WORK INSTRUCTION: Starting at the first line of the data below, write out each line exactly until you reach the line containing "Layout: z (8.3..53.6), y", and include that line too.

_ _ _ _

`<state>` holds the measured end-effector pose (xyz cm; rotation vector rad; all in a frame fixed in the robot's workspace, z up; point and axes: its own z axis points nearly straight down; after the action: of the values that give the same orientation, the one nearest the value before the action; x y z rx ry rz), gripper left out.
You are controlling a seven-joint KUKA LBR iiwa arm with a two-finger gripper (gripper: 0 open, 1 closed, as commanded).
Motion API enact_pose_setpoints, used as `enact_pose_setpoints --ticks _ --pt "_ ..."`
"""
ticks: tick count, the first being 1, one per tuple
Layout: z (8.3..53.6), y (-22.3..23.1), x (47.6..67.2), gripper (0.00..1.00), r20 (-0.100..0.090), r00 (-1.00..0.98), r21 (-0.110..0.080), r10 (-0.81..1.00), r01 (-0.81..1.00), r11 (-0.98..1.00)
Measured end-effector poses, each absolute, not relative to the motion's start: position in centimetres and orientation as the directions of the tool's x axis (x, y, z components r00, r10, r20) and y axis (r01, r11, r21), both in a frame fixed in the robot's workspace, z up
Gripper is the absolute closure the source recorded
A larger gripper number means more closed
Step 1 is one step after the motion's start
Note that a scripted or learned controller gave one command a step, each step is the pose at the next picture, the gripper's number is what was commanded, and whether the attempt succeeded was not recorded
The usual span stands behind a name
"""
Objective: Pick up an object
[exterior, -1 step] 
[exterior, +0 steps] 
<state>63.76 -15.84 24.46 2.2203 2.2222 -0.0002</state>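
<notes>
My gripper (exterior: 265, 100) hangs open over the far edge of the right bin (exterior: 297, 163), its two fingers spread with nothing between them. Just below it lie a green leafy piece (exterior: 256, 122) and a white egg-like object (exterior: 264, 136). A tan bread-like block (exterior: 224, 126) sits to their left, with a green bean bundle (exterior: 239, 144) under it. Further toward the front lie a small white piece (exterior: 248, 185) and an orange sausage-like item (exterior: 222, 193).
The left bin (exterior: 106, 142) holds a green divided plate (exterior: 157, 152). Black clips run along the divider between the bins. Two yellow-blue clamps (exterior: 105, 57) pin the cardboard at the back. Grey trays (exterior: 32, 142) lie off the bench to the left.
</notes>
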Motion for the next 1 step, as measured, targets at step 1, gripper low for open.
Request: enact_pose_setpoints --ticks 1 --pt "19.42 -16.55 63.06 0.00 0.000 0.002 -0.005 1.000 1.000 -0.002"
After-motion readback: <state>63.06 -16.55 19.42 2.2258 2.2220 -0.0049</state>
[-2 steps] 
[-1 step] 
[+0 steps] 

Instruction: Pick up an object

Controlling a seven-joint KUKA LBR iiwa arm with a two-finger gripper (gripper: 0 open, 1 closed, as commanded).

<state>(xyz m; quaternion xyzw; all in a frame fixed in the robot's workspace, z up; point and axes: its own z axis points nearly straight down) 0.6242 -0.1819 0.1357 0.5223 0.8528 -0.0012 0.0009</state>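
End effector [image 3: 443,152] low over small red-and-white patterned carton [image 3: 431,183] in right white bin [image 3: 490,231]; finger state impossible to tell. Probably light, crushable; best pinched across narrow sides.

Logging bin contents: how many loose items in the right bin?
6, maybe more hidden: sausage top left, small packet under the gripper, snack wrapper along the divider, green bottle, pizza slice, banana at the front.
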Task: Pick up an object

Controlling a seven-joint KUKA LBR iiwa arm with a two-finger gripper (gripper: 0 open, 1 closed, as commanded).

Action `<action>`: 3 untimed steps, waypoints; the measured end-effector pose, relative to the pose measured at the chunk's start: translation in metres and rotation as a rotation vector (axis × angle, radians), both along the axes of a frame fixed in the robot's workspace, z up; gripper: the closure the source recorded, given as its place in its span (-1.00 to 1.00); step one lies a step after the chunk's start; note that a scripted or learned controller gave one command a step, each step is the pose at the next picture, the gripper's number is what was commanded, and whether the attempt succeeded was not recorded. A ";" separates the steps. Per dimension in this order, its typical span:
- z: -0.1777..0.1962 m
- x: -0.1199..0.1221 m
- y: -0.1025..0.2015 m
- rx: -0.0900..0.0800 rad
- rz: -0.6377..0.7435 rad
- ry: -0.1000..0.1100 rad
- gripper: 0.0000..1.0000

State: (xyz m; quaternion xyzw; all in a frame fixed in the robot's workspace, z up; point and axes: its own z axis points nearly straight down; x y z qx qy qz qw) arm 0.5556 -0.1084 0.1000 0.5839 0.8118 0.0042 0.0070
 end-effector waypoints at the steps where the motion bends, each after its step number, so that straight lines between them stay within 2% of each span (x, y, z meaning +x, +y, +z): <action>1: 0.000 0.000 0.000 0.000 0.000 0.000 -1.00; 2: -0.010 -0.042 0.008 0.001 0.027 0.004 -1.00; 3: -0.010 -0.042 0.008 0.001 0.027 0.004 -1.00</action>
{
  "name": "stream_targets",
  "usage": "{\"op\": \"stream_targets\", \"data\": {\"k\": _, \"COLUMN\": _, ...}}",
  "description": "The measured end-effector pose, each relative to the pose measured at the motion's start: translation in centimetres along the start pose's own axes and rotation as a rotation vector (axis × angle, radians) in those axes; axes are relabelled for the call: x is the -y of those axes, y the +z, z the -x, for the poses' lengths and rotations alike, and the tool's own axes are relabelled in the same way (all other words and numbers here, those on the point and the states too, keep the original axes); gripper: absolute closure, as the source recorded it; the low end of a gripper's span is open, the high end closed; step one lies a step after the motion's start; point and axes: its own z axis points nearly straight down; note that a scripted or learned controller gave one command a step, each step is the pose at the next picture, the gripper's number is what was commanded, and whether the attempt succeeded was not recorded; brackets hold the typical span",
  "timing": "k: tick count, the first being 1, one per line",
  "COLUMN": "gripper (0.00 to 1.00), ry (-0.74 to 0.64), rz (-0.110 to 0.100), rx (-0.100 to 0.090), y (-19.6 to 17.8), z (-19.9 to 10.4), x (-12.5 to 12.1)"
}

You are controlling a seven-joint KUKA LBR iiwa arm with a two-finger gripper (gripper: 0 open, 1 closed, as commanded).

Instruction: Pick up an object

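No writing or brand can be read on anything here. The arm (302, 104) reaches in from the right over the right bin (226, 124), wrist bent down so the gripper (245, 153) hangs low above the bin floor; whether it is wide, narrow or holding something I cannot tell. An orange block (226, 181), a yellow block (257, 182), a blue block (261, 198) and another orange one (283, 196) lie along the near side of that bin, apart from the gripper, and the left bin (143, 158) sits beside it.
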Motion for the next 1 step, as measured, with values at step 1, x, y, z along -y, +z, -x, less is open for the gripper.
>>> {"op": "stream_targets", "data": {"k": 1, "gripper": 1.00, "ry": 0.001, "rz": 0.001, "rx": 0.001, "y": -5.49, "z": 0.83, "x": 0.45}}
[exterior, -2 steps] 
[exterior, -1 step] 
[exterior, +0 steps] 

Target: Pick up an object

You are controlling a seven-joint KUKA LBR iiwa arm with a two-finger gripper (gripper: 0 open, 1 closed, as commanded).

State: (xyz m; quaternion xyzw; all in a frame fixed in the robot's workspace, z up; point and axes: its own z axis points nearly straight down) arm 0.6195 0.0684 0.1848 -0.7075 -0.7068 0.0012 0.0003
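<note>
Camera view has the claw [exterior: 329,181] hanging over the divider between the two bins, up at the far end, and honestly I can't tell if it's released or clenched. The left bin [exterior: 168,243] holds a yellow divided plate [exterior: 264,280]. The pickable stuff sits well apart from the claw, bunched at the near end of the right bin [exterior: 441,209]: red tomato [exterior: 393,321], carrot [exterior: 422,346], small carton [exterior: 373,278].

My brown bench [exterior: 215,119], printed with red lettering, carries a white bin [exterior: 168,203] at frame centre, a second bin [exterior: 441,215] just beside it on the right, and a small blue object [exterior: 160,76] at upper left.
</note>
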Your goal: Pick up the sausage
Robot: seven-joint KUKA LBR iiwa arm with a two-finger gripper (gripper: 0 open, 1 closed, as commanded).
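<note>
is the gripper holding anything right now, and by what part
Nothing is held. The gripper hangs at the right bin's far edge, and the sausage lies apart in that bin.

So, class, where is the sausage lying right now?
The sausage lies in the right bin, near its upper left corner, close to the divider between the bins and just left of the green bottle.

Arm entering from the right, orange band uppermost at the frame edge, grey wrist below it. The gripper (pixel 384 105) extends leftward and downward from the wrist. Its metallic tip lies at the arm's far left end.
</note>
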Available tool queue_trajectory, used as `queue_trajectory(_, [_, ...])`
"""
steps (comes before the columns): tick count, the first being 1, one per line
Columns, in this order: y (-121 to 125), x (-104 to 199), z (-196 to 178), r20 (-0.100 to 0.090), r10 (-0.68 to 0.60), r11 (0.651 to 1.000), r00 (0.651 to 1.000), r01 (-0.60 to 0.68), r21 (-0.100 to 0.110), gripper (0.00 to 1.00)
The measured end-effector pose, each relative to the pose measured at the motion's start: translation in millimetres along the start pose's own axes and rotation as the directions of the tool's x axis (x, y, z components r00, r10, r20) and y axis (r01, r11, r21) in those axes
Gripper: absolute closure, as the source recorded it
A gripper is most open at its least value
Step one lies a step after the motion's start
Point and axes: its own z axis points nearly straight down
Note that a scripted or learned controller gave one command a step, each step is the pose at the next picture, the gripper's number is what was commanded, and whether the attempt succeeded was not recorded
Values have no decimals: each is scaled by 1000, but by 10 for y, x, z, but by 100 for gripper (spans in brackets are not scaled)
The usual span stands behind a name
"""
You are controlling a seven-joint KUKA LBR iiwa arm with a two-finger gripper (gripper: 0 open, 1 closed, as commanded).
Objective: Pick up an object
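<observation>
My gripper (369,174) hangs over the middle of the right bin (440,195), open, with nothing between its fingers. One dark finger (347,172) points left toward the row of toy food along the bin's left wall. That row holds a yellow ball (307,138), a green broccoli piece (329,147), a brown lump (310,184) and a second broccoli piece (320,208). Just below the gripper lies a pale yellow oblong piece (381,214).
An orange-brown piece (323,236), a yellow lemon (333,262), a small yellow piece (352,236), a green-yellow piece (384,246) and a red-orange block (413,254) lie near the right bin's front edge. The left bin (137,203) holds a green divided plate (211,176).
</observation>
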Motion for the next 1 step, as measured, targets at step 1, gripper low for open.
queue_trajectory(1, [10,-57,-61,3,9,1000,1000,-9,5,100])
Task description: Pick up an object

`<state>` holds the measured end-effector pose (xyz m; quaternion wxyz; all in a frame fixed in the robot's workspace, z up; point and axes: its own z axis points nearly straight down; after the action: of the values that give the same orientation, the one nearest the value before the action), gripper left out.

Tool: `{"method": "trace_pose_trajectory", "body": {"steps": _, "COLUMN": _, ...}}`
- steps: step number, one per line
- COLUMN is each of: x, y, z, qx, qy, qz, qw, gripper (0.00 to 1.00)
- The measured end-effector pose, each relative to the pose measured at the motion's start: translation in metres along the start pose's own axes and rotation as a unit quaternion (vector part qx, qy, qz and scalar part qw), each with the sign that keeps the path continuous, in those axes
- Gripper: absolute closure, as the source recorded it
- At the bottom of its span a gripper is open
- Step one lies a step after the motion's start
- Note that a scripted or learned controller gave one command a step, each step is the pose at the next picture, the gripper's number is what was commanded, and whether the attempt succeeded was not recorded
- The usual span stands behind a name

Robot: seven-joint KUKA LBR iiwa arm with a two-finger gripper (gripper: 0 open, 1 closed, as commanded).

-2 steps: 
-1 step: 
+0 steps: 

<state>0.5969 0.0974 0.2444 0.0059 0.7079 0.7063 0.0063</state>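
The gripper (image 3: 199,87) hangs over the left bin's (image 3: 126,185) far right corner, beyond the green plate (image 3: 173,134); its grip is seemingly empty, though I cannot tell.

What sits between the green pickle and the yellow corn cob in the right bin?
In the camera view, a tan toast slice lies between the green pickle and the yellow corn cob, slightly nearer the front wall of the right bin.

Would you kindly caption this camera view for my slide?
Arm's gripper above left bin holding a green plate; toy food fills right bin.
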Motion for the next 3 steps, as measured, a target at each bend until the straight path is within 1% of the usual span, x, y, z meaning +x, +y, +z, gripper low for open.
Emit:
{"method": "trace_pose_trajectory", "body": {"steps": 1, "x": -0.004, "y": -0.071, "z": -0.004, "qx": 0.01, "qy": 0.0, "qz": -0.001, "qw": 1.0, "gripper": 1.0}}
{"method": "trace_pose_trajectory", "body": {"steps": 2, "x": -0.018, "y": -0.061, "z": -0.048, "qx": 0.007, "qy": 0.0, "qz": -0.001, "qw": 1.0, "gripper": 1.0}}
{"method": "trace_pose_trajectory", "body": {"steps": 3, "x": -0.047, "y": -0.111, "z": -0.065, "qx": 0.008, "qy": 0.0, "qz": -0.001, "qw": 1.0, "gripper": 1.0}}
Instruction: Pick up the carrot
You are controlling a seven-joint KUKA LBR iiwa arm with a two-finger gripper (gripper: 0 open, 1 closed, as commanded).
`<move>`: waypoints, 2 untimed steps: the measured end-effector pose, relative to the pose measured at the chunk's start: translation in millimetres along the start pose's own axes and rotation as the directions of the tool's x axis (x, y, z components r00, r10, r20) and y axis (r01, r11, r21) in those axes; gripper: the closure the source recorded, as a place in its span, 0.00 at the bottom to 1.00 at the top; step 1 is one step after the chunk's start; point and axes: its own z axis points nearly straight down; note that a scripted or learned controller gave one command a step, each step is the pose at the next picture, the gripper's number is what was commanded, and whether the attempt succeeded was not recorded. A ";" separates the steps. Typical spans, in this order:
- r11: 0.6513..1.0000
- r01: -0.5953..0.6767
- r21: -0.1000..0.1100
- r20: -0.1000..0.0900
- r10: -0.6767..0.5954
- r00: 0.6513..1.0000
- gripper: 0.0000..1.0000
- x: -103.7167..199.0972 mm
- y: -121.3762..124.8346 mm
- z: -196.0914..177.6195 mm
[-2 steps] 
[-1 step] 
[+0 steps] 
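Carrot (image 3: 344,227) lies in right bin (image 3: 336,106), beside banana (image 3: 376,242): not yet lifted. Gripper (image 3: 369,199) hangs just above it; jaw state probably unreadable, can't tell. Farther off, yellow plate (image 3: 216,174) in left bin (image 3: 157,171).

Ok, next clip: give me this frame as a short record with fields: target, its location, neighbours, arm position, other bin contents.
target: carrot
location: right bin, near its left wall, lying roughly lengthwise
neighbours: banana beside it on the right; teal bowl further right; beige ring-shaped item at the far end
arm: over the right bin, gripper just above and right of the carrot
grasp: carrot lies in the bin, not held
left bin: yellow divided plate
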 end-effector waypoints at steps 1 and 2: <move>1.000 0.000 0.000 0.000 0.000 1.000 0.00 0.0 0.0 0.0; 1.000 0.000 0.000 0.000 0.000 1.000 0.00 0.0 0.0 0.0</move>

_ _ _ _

THE COMPLETED TASK:
`<state>` holds the measured end-effector pose (xyz cm; rotation vector rad; all in a frame fixed in the robot's workspace, z up; point and axes: its own z axis points nearly straight down; after the action: of the values that give the same orientation, the one nearest the value before the action; x y z rx ry rz), gripper left out.
You are controlling a seven-joint KUKA LBR iiwa arm with a two-finger gripper (gripper: 0 open, 1 closed, as commanded).
Motion API enact_pose_setpoints, used as `enact_pose_setpoints --ticks _ --pt "_ ..."`
"""
ticks: tick count, the first being 1, one per tuple
Layout: z (8.3..53.6), y (-22.3..23.1), x (47.6..67.2), gripper (0.00..1.00), r20 (-0.100..0.090), r00 (-1.00..0.98), r21 (-0.110..0.080), r10 (-0.81..1.00), r01 (-0.81..1.00), r11 (-0.98..1.00)

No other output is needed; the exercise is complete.